IMMULITE® Troponin I is a solid-phase, two-site chemiluminescent enzyme immunometric assay for use with the IMMULITE Automated Analyzer and designed for the quantitative measurement of troponin I in serum, heparinized or EDTA plasma. It is intended strictly for in vitro use as an aid in the diagnosis of acute myocardial infarction (AMI).

IMMULITE® Turbo Troponin I is a clinical device for use with the IMMULITE® Automated Immunoassay Analyzer. Turbo Troponin I is a solid-phase, two-site chemiluminescent enzyme IMMULITE® IMMODETTE Thiroo - Hopenin 1- 15-a USMULITF Automated Analyzer and designed for the quantitative measurement of troponin I in serum, heparinized or EDTA plasma.

The provided text is a 510(k) summary for the IMMULITE® Turbo Troponin I device, which is an in vitro diagnostic assay. It primarily focuses on regulatory approval and substantial equivalence to a predicate device.

Unfortunately, the provided document does not contain the detailed study information required to fully answer your request regarding acceptance criteria and performance studies.
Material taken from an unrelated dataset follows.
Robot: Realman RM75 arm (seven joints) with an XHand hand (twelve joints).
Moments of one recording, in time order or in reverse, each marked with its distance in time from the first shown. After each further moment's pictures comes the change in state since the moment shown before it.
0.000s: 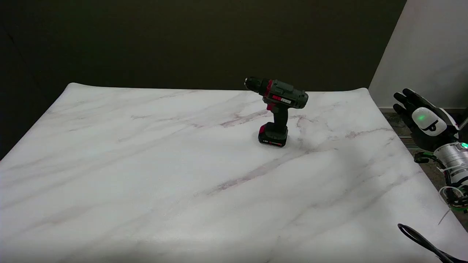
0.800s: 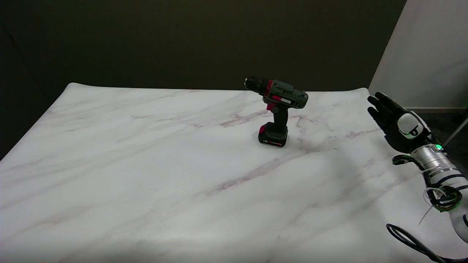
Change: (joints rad) arm 0.045 0.010 -0.080 -0.106 0.066 -0.130 -0.012
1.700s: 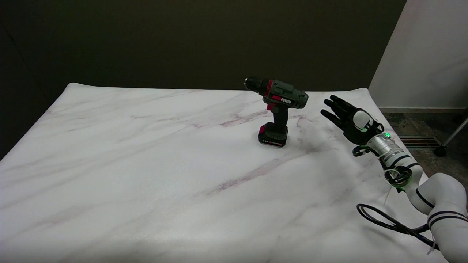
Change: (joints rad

Specifically, it lacks:

• A table of acceptance criteria and reported device performance.
• Sample sizes for test sets, data provenance, and details on ground truth establishment (number of experts, qualifications, adjudication).
• Information on multi-reader multi-case (MRMC) comparative effectiveness studies.
• Standalone algorithm performance.
• Sample size and ground truth establishment for the training set.
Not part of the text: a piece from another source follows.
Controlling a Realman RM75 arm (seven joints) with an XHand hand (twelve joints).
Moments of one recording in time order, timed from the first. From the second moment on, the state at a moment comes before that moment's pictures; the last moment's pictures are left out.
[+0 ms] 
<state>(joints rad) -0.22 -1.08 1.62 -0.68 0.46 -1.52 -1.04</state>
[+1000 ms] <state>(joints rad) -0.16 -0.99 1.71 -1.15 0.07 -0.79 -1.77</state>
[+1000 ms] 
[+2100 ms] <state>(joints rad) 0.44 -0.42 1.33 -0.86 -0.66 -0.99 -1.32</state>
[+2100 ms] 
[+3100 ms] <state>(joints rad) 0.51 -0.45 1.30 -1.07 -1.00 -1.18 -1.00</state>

The document states, "The data presented in this summary of safety and effectiveness is the data that the Food and Drug Administration (FDA) used to find DPC substantial equivalence for IMMULITE® Turbo Troponin I." However, this summary itself does not present that data, but rather attests to its submission to the FDA.

Therefore,Based on the provided document, here's what can be extracted:

1. A table of acceptance criteria and the reported device performance:

This information is not provided in the given 510(k) summary. The document states that data was presented to the FDA to establish substantial equivalence, but the specifics of that data, including performance metrics against acceptance criteria, are not detailed in this summary.
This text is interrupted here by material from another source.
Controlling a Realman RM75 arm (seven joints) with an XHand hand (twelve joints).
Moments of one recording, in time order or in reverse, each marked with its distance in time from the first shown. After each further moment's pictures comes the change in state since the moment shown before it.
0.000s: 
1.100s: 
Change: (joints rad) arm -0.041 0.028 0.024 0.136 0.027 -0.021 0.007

2. Sample size used for the test set and the data provenance (e.g. country of origin of the data, retrospective or prospective):

This information is not provided in the given 510(k) summary.

3. Number of experts used to establish the ground truth for the test set and the qualifications of those experts (e.g. radiologist with 10 years of experience):

This information is not provided in the given 510(k) summary. Given that this is an in vitro diagnostic device for quantitative measurement of Troponin I, the "ground truth" would typically come from clinical diagnosis (e.g., diagnosis of Acute Myocardial Infarction by clinicians) and potentially other established diagnostic methods, rather than expert interpretation of images/signals by a specific number of experts in the way that an AI for imaging would. However, the details of how this was established are absent.

4. Adjudication method (e.g. 2+1, 3+1, none) for the test set:

This information is not provided in the given 510(k) summary.

5. If a multi reader multi case (MRMC) comparative effectiveness study was done, If so, what was the effect size of how much human readers improve with AI vs without AI assistance:

This information is not applicable/not provided. This device is an automated immunoassay analyzer for quantitative measurement of a biomarker (Troponin I), not an AI-assisted diagnostic imaging device requiring human "readers" in the context of MRMC studies.

6. If a standalone (i.e. algorithm only without human-in-the-loop performance) was done:

The device described is an "Automated Immunoassay Analyzer" that performs "quantitative measurement of troponin I". This implies a fully automated, standalone performance of the analytical measurement. However, the performance metrics of this standalone operation are not detailed in the summary. The intended use specifies it is "an aid in the diagnosis of acute myocardial infarction (AMI)," meaning the result requires interpretation by a clinician, but the measurement itself is automated.

7. The type of ground truth used (expert consensus, pathology, outcomes data, etc.):

The device is intended as "an aid in the diagnosis of acute myocardial infarction (AMI)." Therefore, the "ground truth" for evaluating its effectiveness would likely be based on:
* Clinical diagnosis of AMI: Established by a combination of clinical symptoms, ECG changes, and other cardiac biomarker levels (e.g., CK-MB, Myoglobin, serial Troponin measurements if a reference method was used).
* Outcomes data: Although typically not the primary "ground truth" for an acute diagnostic, long-term patient outcomes linked to a confirmed AMI diagnosis would be relevant.

The specific method for establishing this ground truth in the study is not described in the summary.

8. The sample size for the training set:

This information is not provided in the given 510(k) summary. For an immunoassay device, the concept of a "training set" in the context of machine learning (as often implied by this question in AI/ML performance studies) is usually not directly applicable. Instead, there would be studies for assay development, optimization, calibration, and validation, which involve significant sample testing. The details of these are not here.

9. How the ground truth for the training set was established:

This information is not provided in the given 510(k) summary.